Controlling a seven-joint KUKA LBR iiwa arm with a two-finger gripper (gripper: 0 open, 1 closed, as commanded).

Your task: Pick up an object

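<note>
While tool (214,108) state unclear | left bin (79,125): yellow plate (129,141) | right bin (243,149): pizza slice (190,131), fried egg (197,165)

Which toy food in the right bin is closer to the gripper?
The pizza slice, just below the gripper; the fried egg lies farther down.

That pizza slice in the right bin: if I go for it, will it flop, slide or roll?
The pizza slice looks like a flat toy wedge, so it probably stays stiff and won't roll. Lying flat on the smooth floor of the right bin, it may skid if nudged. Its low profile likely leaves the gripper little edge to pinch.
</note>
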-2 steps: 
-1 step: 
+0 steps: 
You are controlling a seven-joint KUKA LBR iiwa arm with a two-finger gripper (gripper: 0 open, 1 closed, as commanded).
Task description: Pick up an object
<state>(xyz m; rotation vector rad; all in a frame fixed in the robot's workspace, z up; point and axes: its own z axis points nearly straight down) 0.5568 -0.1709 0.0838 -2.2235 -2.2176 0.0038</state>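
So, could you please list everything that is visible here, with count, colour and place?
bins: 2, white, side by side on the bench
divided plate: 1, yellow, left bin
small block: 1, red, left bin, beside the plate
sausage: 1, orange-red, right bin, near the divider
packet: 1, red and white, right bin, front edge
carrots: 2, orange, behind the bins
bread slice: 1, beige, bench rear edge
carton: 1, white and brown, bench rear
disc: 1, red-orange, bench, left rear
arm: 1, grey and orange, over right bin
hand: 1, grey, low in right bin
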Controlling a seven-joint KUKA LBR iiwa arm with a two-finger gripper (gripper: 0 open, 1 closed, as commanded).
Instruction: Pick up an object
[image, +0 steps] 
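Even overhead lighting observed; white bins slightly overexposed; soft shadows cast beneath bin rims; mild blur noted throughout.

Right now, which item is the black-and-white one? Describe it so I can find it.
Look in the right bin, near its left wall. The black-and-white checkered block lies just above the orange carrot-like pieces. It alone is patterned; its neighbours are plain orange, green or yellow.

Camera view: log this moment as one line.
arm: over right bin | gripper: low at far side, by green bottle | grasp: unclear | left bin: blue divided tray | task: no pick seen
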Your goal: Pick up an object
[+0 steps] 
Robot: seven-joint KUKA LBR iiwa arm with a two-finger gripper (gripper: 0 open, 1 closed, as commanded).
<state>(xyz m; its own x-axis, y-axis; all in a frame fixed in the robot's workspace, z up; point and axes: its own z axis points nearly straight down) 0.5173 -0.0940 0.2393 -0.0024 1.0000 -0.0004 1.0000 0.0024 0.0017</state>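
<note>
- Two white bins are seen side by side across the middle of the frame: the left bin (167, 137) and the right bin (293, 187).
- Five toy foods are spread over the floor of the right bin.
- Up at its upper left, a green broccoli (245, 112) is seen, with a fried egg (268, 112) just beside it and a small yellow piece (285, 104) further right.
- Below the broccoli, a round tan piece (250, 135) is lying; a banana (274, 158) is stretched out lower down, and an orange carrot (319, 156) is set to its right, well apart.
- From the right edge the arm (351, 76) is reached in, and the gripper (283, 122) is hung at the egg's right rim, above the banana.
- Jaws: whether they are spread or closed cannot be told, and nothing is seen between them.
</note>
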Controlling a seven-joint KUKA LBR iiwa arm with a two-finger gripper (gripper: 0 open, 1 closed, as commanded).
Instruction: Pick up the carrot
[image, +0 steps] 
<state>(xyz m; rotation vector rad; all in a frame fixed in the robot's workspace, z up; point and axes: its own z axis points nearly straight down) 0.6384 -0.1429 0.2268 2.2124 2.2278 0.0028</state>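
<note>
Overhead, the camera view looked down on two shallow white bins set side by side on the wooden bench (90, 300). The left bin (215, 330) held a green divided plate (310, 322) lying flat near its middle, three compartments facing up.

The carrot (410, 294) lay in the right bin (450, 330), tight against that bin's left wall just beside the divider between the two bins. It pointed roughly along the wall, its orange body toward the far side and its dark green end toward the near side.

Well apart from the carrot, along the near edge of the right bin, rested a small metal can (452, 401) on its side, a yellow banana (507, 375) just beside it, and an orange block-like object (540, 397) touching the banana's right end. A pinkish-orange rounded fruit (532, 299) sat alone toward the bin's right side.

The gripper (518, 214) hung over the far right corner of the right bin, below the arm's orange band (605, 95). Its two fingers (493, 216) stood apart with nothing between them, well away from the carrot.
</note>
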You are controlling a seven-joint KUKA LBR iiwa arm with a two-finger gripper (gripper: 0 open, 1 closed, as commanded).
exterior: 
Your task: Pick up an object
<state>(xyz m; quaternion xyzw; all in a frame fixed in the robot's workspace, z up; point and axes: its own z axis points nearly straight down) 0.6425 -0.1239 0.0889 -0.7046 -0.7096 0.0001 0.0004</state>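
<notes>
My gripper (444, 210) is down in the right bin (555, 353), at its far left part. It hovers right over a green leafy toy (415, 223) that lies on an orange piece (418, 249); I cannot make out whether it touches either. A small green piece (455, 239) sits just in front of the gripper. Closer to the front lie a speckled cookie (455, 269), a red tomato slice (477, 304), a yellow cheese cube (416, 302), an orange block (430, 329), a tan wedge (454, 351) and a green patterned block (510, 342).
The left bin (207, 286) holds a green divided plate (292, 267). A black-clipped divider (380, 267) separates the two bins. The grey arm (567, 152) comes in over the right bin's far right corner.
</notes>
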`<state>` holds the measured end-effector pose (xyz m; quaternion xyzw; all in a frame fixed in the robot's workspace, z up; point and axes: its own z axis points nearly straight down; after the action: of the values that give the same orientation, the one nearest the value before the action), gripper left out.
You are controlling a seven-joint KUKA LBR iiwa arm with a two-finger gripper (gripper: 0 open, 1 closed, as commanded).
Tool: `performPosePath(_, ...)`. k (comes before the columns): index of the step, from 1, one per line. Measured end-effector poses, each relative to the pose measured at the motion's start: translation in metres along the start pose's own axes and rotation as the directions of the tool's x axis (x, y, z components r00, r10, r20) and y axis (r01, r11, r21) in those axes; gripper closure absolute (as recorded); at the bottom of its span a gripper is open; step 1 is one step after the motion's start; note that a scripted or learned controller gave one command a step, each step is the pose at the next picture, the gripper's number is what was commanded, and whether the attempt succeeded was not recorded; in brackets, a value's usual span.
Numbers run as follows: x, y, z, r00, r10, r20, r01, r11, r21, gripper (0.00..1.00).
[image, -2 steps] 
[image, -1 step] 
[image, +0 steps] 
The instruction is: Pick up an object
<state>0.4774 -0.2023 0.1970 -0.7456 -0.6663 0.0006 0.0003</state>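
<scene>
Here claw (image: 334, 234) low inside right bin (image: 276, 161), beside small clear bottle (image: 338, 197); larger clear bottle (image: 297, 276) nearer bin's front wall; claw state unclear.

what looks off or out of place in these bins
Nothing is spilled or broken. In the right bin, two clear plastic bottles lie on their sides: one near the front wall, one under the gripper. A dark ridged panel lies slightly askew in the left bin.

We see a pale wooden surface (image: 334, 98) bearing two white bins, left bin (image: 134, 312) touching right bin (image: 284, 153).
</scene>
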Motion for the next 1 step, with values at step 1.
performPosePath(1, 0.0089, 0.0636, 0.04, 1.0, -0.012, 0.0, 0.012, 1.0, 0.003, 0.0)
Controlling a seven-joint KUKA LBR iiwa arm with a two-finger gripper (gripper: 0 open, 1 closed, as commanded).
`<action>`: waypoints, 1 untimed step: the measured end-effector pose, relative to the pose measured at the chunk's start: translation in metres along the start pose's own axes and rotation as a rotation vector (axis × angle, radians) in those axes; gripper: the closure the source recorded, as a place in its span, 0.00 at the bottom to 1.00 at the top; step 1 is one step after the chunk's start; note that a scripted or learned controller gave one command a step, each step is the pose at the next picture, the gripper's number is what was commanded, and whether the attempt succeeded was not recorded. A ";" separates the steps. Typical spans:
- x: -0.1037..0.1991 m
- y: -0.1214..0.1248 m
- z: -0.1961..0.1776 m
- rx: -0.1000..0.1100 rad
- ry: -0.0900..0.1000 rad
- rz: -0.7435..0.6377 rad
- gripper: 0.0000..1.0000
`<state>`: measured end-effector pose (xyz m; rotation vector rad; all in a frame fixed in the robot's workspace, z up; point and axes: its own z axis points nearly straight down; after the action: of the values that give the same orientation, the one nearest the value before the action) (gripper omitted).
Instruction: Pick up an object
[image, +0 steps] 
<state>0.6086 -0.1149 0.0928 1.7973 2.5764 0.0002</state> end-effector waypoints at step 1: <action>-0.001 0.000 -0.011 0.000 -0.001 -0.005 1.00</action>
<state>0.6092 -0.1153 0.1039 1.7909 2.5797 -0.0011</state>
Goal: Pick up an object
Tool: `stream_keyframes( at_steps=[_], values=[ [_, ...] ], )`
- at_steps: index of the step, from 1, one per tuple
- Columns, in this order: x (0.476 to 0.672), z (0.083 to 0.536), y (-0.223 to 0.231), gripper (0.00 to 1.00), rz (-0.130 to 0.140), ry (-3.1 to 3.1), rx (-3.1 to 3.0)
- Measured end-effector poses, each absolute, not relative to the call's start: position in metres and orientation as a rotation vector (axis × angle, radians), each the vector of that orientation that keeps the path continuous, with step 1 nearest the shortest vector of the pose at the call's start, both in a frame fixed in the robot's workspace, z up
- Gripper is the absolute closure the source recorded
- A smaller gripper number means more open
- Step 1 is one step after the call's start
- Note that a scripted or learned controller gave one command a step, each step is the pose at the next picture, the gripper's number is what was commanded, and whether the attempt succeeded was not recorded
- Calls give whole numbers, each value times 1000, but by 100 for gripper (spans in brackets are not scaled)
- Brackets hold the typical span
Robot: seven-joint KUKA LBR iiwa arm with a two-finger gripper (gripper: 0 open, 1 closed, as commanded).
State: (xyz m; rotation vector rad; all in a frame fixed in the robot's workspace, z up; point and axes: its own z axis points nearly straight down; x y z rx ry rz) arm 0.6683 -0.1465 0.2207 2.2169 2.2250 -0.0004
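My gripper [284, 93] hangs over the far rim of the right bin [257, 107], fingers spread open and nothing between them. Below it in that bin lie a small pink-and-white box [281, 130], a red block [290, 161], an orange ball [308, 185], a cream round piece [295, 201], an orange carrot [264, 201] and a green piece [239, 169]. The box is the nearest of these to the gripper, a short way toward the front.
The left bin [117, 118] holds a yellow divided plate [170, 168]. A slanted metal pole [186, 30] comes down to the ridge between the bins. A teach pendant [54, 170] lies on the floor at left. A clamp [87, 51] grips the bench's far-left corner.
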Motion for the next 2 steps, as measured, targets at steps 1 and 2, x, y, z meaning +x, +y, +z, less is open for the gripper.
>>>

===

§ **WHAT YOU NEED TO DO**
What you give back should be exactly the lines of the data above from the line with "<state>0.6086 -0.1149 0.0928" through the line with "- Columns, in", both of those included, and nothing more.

§ **SOLUTION TO THE PROBLEM**
<state>0.6086 -0.1149 0.0928 1.7973 2.5764 0.0002</state> end-effector waypoints at step 1: <action>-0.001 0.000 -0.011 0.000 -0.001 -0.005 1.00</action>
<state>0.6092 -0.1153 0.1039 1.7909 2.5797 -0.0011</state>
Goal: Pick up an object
Tool: `stream_keyframes( at_steps=[_], values=[ [_, ...] ], )`
- at_steps: index of the step, from 1, one per tuple
- Columns, in this order: x (0.476 to 0.672), z (0.083 to 0.536), y (-0.223 to 0.231), gripper (0.00 to 1.00), rz (-0.130 to 0.140), ry (-3.1 to 3.1), rx (-3.1 to 3.0)

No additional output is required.